▶ **Task statement**
In the material below, find the line that contains "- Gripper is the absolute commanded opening" and the line that contains "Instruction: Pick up", then write out exactly those two lines and everything between them.

▶ **Supplied data**
════════════════════
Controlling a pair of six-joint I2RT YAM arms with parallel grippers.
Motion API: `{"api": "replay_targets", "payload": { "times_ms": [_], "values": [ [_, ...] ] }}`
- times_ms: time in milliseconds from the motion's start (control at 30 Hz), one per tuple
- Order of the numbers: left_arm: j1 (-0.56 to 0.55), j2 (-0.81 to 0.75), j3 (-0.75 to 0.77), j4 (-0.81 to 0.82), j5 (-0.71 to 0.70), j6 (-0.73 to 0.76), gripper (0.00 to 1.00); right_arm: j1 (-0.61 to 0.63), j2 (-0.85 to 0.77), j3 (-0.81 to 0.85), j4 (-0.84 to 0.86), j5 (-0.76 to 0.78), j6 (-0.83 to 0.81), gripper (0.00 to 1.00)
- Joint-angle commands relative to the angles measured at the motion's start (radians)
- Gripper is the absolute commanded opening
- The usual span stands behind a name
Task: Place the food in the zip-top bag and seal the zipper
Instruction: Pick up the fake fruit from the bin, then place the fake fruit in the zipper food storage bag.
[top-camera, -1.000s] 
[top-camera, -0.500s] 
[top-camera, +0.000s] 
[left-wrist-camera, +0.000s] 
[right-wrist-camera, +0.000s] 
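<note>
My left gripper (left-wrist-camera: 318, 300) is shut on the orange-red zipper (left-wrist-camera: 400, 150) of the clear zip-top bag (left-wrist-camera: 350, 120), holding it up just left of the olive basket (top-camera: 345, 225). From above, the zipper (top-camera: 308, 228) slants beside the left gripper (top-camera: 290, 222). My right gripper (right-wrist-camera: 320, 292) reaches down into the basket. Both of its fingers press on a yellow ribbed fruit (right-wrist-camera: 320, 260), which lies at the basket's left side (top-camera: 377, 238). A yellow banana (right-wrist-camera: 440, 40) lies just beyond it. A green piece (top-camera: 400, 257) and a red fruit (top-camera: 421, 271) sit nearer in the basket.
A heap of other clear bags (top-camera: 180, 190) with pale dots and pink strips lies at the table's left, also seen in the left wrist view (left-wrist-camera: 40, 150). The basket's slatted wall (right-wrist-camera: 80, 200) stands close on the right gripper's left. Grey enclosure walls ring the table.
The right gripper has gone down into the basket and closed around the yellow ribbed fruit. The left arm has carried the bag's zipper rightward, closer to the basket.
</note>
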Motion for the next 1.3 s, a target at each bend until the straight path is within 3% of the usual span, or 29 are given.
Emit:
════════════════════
▶ **Reply**
- Gripper is the absolute commanded opening
- The usual span stands behind a name
Task: Place the food in the zip-top bag and seal the zipper
Instruction: Pick up the fake fruit from the bin, then place the fake fruit in the zipper food storage bag.

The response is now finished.